7. Add connections as a documentary trace of the manuscript history.
8. Validate the file before pushing:
   ```bash
   python3 validate.py works/<id>.json
   ```
   The validator catches missing required fields, broken references, duplicate ids, and structural issues. The engine runs the same referential checks at boot and shows precise errors in the load screen if anything is wrong, but catching them before deploy is faster.

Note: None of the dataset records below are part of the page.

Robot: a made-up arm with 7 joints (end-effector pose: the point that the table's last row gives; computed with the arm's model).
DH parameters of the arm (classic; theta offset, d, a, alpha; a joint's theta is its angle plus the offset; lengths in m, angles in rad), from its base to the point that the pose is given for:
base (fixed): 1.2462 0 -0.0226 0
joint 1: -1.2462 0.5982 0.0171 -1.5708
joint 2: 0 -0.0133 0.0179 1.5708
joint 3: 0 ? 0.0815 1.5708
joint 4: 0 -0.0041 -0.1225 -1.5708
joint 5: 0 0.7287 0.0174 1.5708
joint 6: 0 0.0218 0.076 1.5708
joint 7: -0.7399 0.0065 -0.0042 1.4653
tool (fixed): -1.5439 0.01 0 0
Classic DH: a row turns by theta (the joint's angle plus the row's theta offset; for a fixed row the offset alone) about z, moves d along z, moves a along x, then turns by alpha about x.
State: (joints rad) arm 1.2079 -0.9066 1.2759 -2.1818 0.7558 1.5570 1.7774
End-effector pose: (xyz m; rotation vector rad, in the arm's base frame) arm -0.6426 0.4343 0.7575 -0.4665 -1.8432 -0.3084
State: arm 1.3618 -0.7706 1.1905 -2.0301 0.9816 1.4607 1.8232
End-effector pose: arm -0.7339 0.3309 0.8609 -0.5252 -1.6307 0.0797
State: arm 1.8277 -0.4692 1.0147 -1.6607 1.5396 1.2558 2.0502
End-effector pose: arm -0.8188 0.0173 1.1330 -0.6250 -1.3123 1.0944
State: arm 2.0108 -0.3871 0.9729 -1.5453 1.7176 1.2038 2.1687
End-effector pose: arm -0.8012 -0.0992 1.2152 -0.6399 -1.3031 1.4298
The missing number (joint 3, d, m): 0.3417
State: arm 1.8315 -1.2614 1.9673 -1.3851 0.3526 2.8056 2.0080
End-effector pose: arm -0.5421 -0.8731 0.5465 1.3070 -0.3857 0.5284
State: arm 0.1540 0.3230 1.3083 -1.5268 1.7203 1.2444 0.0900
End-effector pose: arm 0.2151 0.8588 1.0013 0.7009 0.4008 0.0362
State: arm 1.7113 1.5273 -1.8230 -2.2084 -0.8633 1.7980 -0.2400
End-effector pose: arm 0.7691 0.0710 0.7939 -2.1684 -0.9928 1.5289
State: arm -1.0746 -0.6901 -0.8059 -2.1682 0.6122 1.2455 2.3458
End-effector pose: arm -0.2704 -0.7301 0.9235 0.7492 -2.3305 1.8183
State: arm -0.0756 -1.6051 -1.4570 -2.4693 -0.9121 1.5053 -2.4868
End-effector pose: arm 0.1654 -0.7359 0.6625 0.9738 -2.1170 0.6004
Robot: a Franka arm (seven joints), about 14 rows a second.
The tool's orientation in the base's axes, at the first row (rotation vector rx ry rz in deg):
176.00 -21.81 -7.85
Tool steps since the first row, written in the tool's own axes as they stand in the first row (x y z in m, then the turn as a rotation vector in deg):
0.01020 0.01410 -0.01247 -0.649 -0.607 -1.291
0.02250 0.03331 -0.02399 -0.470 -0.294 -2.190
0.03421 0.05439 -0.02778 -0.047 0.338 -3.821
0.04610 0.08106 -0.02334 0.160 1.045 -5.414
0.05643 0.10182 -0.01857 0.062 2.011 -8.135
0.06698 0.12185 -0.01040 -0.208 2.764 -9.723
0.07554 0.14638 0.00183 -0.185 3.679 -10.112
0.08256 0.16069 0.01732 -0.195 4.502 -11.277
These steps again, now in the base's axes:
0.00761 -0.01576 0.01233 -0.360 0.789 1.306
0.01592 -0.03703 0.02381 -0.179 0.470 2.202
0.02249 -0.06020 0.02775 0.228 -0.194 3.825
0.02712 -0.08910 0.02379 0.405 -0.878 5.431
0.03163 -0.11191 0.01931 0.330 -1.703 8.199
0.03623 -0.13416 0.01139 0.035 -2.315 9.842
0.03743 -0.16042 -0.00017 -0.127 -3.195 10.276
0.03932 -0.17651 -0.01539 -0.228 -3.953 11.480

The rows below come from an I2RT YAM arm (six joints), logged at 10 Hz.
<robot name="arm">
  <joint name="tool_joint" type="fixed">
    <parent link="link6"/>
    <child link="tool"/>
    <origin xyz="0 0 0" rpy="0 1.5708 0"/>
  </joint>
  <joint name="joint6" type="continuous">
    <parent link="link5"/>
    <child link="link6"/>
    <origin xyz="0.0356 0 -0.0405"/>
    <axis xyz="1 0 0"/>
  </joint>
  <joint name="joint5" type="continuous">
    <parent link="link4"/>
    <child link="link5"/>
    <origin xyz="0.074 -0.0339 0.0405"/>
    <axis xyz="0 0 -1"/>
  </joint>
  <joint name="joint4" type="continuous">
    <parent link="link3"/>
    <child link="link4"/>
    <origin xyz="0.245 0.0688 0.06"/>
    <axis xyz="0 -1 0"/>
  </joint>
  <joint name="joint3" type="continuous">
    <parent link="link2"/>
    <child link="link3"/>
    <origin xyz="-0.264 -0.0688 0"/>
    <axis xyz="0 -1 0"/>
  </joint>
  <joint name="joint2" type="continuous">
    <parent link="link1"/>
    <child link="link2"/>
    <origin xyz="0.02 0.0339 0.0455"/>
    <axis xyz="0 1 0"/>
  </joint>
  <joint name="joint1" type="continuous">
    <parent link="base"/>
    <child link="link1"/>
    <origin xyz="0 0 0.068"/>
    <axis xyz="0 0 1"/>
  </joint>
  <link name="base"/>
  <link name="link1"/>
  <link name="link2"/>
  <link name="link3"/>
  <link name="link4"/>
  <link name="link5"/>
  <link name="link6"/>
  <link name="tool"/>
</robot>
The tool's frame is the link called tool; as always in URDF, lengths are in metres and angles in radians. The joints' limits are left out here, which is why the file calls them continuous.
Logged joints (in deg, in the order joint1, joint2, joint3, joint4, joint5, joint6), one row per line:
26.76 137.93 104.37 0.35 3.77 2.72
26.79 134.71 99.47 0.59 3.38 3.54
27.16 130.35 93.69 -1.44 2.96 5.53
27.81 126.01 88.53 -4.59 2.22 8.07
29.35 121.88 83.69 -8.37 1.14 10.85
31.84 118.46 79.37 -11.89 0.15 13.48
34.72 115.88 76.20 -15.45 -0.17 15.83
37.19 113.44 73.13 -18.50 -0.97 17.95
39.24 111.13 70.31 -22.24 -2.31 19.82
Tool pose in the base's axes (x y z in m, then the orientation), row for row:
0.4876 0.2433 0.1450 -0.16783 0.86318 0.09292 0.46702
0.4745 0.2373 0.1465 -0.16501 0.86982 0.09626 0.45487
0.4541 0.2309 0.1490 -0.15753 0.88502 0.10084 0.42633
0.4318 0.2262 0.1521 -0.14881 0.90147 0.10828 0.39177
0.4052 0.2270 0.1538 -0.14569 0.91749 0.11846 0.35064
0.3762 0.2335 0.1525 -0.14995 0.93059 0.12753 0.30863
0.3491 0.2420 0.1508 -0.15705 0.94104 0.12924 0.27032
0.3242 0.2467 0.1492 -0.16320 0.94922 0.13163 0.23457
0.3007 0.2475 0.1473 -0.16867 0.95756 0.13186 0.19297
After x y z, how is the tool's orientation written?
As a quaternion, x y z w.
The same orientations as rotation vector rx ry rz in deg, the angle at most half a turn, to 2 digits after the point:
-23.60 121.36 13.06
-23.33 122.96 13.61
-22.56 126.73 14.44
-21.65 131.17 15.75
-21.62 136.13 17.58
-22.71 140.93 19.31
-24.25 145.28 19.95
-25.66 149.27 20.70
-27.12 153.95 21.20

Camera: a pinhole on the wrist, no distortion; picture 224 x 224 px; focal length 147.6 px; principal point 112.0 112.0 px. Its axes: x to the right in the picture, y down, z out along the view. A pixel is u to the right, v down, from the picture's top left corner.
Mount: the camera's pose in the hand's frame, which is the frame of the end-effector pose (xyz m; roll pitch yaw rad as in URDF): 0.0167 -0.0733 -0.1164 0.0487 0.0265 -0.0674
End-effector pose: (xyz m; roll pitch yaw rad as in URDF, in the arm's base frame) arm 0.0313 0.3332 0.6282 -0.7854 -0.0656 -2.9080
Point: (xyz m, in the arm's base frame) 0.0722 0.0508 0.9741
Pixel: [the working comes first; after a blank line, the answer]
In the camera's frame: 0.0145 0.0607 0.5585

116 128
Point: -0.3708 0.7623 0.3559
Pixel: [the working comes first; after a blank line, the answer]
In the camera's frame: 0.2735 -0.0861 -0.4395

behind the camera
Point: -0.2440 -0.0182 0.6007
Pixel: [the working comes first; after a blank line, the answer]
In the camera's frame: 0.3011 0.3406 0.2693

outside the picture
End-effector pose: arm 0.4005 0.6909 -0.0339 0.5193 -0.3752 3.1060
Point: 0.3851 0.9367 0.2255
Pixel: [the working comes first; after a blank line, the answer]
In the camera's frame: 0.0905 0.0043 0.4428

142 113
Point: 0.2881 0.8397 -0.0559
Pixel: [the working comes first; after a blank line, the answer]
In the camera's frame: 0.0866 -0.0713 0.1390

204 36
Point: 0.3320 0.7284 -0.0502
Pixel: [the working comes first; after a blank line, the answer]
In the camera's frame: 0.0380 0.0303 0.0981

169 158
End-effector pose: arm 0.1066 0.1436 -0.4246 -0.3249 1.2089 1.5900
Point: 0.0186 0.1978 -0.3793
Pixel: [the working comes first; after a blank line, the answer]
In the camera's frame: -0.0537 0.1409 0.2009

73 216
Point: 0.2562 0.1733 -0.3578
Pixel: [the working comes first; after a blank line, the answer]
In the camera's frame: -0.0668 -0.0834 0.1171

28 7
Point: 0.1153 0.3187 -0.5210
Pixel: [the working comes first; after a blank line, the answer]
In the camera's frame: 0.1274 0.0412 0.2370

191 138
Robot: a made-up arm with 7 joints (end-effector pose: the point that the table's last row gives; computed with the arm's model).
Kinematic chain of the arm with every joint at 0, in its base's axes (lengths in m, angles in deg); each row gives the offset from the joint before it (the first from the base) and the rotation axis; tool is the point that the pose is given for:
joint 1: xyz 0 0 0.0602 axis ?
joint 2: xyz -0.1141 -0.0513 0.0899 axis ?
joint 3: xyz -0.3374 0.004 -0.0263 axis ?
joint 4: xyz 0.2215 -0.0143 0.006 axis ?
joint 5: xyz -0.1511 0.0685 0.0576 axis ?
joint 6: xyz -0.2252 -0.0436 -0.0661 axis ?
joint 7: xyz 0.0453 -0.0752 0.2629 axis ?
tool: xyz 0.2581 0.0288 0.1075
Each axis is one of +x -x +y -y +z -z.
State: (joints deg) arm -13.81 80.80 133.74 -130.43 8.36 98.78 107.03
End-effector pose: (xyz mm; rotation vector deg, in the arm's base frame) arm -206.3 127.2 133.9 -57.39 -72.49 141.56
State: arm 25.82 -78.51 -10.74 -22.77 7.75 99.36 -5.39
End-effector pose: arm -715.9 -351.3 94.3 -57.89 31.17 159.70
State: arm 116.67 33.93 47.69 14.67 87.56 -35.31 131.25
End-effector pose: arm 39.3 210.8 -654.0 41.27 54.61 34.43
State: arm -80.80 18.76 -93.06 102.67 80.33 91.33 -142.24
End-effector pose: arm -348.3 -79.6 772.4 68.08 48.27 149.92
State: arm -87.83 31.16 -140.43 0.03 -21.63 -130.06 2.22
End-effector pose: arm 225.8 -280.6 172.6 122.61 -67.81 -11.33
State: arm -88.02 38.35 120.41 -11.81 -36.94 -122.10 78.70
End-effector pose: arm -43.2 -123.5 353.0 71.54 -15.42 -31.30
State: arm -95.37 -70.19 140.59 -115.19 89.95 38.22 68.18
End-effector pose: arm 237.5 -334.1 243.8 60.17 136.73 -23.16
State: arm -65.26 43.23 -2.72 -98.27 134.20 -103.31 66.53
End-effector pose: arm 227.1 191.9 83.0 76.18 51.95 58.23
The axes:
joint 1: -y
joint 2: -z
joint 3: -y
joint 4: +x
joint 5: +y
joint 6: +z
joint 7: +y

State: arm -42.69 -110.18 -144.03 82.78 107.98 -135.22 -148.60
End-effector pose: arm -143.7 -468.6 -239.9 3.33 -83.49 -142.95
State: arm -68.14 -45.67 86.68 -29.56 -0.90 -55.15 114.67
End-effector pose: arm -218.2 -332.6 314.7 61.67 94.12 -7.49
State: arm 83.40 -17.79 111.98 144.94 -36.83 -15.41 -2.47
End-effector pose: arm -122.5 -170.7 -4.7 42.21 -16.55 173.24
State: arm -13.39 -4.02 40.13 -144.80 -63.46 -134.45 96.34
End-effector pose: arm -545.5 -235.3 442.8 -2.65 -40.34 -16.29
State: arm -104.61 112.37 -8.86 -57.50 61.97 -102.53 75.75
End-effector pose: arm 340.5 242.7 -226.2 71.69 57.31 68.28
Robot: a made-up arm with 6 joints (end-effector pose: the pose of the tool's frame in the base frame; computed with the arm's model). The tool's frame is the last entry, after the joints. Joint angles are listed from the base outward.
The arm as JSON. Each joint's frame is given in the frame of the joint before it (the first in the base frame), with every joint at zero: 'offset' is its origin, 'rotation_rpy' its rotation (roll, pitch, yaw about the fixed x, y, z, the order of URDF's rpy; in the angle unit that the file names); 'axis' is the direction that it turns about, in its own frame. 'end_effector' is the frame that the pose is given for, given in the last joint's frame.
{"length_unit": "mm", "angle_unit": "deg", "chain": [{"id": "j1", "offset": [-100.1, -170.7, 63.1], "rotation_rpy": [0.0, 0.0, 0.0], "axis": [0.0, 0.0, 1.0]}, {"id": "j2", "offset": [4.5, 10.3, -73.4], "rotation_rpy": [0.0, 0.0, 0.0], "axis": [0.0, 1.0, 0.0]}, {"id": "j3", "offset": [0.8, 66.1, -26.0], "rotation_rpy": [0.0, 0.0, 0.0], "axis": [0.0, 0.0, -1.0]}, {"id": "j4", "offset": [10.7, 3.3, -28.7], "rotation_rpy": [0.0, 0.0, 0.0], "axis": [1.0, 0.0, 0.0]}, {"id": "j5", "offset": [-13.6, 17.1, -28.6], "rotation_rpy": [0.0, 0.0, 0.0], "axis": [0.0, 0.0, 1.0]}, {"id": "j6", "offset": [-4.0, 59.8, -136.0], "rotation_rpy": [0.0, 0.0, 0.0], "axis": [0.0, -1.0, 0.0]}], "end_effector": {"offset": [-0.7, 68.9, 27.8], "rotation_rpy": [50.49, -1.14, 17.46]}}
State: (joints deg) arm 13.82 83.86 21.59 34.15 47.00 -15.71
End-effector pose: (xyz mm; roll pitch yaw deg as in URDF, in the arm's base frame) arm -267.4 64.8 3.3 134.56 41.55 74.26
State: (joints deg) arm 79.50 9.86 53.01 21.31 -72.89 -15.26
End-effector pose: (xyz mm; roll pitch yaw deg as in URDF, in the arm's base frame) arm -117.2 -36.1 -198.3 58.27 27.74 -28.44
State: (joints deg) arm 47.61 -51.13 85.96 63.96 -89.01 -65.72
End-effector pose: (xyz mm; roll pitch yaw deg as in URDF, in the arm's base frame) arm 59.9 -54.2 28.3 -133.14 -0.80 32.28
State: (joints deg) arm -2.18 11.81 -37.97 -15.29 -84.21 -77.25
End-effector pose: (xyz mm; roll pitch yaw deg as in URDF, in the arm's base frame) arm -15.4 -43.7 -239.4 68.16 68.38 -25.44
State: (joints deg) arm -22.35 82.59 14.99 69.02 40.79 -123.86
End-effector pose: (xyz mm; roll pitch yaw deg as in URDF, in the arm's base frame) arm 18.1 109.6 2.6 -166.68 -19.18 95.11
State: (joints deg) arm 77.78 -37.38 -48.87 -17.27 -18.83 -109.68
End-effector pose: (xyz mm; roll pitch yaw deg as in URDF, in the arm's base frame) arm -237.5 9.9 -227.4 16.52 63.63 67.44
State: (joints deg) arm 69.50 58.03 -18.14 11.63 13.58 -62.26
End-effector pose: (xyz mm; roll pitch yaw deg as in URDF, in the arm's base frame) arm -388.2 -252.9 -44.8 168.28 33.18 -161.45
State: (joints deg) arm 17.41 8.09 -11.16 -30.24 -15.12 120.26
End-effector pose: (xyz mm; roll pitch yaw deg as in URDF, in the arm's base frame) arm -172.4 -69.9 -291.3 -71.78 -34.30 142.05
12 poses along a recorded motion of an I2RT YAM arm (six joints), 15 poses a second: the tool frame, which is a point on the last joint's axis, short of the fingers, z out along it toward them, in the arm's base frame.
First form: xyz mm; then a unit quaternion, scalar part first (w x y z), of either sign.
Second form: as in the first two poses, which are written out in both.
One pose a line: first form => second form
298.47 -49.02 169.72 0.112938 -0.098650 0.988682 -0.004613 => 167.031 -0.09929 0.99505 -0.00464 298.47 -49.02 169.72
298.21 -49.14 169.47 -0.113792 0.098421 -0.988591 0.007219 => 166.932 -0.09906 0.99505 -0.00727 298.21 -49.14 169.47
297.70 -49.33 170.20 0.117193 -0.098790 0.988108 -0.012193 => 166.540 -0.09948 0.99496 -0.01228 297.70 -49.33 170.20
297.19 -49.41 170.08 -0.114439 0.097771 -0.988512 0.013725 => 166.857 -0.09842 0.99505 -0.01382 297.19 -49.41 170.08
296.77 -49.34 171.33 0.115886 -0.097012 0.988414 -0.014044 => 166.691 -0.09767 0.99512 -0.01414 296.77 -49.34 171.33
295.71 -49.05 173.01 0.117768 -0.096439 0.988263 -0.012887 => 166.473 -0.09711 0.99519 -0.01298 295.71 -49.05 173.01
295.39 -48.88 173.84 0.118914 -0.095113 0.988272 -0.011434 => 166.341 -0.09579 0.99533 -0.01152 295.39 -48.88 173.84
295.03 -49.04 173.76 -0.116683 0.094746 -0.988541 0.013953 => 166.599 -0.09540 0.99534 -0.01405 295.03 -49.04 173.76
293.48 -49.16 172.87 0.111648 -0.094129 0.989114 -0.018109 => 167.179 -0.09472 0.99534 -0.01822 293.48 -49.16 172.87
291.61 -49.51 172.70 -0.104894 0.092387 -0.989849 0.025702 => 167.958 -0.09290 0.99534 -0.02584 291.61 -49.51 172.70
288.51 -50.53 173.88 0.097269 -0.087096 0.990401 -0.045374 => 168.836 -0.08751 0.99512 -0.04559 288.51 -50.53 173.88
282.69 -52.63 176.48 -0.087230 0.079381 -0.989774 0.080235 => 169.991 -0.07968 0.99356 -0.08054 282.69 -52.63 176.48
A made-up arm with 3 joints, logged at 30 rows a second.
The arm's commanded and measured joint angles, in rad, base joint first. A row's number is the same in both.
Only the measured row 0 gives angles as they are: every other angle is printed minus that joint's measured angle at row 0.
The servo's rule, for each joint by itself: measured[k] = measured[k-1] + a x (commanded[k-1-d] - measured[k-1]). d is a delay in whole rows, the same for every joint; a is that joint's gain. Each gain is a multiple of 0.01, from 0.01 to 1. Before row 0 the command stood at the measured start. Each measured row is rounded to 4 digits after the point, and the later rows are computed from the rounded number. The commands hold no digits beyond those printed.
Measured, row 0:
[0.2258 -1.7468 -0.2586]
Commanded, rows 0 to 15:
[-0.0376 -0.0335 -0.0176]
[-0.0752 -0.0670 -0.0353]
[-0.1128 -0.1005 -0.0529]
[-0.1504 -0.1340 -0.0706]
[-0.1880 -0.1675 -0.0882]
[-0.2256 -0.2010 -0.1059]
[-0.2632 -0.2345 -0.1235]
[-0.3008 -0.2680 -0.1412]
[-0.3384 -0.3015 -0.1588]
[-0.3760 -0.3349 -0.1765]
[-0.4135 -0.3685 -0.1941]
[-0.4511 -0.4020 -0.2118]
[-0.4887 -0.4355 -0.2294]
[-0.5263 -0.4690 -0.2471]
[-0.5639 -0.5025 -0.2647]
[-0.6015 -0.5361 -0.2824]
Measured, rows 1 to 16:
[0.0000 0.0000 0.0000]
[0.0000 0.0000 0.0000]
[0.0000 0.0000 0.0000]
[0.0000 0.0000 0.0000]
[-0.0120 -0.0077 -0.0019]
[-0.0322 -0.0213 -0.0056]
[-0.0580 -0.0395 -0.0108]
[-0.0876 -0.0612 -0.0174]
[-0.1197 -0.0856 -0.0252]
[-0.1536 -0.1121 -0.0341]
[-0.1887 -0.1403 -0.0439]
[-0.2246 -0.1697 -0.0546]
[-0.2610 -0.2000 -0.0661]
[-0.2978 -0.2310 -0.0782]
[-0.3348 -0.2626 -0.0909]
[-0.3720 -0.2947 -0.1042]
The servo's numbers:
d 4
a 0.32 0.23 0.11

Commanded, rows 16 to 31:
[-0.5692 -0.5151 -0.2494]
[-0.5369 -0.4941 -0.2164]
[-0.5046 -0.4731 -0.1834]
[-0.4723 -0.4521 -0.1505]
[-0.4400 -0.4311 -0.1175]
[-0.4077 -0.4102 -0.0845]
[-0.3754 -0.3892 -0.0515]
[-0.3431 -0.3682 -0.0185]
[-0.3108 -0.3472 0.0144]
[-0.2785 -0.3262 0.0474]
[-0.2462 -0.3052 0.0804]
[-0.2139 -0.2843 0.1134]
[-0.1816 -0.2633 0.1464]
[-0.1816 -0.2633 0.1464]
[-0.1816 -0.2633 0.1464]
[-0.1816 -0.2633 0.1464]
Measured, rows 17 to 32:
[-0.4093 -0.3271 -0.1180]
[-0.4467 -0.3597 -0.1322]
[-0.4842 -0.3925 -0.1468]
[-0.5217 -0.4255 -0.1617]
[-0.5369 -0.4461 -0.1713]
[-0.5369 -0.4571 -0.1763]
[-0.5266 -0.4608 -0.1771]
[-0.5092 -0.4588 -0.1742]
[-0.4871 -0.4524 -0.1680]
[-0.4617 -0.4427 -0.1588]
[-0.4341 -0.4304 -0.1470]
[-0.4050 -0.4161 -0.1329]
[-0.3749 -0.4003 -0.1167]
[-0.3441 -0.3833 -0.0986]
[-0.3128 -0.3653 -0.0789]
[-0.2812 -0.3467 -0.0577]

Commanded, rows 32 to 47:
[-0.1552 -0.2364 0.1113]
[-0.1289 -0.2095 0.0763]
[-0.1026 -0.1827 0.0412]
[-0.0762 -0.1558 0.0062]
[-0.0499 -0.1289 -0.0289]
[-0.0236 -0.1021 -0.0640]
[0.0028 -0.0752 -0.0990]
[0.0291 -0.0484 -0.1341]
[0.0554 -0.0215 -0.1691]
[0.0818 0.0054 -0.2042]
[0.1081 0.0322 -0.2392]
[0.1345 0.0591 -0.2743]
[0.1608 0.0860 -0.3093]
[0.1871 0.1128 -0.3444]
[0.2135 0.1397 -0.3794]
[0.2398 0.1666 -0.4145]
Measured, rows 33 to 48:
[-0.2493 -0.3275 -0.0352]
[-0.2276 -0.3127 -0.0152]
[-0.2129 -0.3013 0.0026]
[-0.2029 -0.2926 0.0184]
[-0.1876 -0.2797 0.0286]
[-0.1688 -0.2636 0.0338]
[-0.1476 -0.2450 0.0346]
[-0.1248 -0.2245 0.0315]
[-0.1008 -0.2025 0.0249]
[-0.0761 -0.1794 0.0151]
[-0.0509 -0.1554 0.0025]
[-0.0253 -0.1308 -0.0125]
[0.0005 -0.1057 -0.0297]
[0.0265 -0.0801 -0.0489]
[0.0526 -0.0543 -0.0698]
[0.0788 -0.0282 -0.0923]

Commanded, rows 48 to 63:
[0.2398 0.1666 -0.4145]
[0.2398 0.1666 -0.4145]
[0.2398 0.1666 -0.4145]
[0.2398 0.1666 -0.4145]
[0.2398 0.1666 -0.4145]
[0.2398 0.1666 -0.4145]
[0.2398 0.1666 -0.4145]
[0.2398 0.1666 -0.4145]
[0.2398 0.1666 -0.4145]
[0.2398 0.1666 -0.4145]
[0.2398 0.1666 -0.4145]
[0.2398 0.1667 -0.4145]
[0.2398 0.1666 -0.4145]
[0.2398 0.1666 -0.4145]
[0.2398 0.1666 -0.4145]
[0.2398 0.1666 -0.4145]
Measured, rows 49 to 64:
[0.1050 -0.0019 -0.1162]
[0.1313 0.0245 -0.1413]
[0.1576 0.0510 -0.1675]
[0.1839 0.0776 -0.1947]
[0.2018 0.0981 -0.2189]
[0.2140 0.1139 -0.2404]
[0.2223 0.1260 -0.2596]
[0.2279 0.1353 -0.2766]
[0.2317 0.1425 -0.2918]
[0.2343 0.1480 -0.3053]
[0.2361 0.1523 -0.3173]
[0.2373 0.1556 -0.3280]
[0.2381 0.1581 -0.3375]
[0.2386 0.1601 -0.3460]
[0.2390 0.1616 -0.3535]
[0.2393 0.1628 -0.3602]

The fastest way to start a second work is to copy `works/_template.json` — a valid skeleton with placeholder content — to `works/<your-id>.json` and replace the placeholders piece by piece. The schema is small enough that a competent author can write a new variorum in an afternoon if the underlying scholarship is in hand.

## What schema 1.0 doesn't yet specify

A short list of things deliberately left for later, in case you bump into them:

- **Multiple anchor types.** Only the poem anchor is formalised. The second non-text work will require a small expansion.
- **Per-work governance thresholds.** Currently the engine hardcodes 3-for-recognized, 5-for-canonical. Per-work thresholds would let editorial communities calibrate.
- **Shared (server-side) endorsement state.** Currently all user state is per-browser via localStorage. A real platform needs a back-end. The schema is designed not to depend on this — endorsements can be merged from any source — but the engine is.
- **Comments on endorsements, threading, retraction histories.** The current endorsement model is flat. A scholar can withdraw their own endorsement but cannot reply to another's, and the system keeps no audit trail. These will matter when real scholars use it.

These are the seams a second demo will press on. Press them gently.